## Exercise directions
Give the records again in full, exactly as they appear.

## Provided records

• • •

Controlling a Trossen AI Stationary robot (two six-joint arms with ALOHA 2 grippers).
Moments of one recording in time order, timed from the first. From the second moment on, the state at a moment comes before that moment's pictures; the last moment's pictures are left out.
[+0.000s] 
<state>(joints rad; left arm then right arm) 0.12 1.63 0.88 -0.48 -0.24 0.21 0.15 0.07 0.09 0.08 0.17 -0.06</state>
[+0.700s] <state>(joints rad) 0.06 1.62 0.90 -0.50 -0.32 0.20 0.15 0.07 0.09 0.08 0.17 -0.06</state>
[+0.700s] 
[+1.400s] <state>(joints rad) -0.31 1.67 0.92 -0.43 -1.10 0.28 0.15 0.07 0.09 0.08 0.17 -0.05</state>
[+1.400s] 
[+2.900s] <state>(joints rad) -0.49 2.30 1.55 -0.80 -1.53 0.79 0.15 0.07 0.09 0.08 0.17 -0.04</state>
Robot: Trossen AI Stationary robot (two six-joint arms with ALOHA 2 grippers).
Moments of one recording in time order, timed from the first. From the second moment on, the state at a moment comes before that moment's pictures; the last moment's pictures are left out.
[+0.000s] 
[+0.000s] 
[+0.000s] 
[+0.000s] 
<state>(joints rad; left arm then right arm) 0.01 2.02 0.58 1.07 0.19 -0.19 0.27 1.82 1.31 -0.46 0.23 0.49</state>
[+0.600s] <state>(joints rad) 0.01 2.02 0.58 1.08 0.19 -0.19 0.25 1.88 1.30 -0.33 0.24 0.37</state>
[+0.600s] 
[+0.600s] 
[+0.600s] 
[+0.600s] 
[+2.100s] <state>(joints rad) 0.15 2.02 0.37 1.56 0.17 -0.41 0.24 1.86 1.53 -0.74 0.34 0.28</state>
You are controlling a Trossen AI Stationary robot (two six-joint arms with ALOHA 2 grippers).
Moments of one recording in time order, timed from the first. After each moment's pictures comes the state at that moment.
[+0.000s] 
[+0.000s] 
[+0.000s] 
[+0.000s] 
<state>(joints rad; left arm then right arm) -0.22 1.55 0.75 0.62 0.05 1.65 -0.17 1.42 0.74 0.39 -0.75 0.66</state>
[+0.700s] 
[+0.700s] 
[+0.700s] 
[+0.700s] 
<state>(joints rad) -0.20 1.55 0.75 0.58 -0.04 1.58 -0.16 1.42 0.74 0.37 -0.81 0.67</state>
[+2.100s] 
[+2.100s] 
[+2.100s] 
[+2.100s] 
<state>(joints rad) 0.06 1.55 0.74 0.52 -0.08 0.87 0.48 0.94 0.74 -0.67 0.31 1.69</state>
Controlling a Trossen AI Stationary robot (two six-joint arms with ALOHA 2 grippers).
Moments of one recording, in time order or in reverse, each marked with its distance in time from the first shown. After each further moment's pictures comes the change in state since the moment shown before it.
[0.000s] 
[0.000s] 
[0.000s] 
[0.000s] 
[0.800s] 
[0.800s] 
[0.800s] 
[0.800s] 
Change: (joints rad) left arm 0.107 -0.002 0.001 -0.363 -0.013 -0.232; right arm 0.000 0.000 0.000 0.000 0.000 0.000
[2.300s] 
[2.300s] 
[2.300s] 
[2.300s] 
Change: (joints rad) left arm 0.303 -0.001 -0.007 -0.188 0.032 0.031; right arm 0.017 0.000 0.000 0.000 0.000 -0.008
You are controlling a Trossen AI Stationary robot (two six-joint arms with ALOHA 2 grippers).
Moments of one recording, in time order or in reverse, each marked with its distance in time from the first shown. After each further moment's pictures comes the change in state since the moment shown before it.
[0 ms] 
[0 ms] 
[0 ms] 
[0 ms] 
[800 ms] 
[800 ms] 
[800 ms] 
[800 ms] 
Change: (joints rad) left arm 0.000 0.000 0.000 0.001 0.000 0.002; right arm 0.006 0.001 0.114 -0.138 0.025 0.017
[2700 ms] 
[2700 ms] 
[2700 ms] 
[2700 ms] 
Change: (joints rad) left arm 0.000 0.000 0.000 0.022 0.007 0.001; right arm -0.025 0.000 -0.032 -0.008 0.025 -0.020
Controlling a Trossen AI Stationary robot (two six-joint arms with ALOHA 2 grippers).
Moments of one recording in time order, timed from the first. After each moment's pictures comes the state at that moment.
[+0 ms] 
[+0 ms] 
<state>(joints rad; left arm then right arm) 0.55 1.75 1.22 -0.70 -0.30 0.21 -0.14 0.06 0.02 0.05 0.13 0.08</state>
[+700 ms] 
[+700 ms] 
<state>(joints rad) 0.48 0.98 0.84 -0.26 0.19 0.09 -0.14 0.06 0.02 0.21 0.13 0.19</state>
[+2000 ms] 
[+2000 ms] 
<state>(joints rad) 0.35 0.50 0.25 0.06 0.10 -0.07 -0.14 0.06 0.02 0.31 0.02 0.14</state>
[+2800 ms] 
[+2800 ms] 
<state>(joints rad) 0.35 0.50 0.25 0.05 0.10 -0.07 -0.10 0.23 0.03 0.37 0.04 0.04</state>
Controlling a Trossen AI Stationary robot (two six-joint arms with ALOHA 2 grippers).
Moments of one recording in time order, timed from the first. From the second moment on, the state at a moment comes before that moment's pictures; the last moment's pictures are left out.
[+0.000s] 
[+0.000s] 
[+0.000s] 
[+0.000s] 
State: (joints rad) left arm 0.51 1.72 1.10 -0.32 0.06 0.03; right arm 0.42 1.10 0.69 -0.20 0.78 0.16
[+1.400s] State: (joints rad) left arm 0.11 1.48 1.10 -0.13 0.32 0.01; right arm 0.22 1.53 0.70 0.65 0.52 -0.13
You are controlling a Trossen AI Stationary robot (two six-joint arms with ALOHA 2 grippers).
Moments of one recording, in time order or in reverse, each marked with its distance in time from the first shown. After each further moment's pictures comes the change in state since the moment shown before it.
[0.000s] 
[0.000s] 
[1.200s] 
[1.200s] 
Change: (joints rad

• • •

## Written response
Controlling a Trossen AI Stationary robot (two six-joint arms with ALOHA 2 grippers).
Moments of one recording in time order, timed from the first. From the second moment on, the state at a moment comes before that moment's pictures; the last moment's pictures are left out.
[+0.000s] 
<state>(joints rad; left arm then right arm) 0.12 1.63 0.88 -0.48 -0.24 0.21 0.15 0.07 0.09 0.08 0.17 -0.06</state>
[+0.700s] <state>(joints rad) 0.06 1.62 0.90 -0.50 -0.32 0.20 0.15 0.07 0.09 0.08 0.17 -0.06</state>
[+0.700s] 
[+1.400s] <state>(joints rad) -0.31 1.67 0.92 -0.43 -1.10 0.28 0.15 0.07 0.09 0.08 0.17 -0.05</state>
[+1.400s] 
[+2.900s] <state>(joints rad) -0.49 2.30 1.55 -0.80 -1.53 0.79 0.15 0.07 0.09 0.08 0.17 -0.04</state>
Robot: Trossen AI Stationary robot (two six-joint arms with ALOHA 2 grippers).
Moments of one recording in time order, timed from the first. From the second moment on, the state at a moment comes before that moment's pictures; the last moment's pictures are left out.
[+0.000s] 
[+0.000s] 
[+0.000s] 
[+0.000s] 
<state>(joints rad; left arm then right arm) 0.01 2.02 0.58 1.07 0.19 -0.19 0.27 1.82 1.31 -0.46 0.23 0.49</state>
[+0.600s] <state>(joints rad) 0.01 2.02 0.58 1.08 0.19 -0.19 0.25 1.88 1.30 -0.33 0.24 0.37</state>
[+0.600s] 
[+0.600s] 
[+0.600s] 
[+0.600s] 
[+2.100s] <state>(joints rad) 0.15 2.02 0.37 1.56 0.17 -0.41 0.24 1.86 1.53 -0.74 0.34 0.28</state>
You are controlling a Trossen AI Stationary robot (two six-joint arms with ALOHA 2 grippers).
Moments of one recording in time order, timed from the first. After each moment's pictures comes the state at that moment.
[+0.000s] 
[+0.000s] 
[+0.000s] 
[+0.000s] 
<state>(joints rad; left arm then right arm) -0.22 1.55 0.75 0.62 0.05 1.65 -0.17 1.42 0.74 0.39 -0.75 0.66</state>
[+0.700s] 
[+0.700s] 
[+0.700s] 
[+0.700s] 
<state>(joints rad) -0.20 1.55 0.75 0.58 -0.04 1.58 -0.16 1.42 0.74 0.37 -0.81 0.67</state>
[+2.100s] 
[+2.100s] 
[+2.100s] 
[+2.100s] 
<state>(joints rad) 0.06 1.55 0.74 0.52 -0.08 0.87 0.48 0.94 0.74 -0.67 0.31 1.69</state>
Controlling a Trossen AI Stationary robot (two six-joint arms with ALOHA 2 grippers).
Moments of one recording, in time order or in reverse, each marked with its distance in time from the first shown. After each further moment's pictures comes the change in state since the moment shown before it.
[0.000s] 
[0.000s] 
[0.000s] 
[0.000s] 
[0.800s] 
[0.800s] 
[0.800s] 
[0.800s] 
Change: (joints rad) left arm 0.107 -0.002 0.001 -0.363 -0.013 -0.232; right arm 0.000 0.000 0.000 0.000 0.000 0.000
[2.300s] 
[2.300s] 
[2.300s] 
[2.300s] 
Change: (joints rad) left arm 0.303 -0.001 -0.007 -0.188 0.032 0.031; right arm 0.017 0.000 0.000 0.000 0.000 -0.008
You are controlling a Trossen AI Stationary robot (two six-joint arms with ALOHA 2 grippers).
Moments of one recording, in time order or in reverse, each marked with its distance in time from the first shown. After each further moment's pictures comes the change in state since the moment shown before it.
[0 ms] 
[0 ms] 
[0 ms] 
[0 ms] 
[800 ms] 
[800 ms] 
[800 ms] 
[800 ms] 
Change: (joints rad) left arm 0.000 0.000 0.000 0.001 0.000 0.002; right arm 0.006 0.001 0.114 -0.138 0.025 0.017
[2700 ms] 
[2700 ms] 
[2700 ms] 
[2700 ms] 
Change: (joints rad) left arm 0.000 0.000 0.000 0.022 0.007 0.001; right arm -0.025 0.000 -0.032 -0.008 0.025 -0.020
Controlling a Trossen AI Stationary robot (two six-joint arms with ALOHA 2 grippers).
Moments of one recording in time order, timed from the first. After each moment's pictures comes the state at that moment.
[+0 ms] 
[+0 ms] 
<state>(joints rad; left arm then right arm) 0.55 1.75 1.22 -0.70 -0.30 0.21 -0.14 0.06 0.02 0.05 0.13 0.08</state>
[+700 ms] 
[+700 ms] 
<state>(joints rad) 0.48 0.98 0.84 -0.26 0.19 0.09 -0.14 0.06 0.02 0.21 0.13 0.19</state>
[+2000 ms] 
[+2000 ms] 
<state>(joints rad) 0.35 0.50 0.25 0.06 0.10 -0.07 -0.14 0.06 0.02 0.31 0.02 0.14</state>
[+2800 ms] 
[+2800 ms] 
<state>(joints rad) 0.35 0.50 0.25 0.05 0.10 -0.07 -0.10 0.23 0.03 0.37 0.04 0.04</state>
Controlling a Trossen AI Stationary robot (two six-joint arms with ALOHA 2 grippers).
Moments of one recording in time order, timed from the first. From the second moment on, the state at a moment comes before that moment's pictures; the last moment's pictures are left out.
[+0.000s] 
[+0.000s] 
[+0.000s] 
[+0.000s] 
State: (joints rad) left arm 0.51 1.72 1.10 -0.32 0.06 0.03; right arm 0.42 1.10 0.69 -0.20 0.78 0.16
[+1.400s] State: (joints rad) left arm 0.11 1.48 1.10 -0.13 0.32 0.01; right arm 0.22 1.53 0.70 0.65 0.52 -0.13
You are controlling a Trossen AI Stationary robot (two six-joint arms with ALOHA 2 grippers).
Moments of one recording, in time order or in reverse, each marked with its distance in time from the first shown. After each further moment's pictures comes the change in state since the moment shown before it.
[0.000s] 
[0.000s] 
[1.200s] 
[1.200s] 
Change: (joints rad

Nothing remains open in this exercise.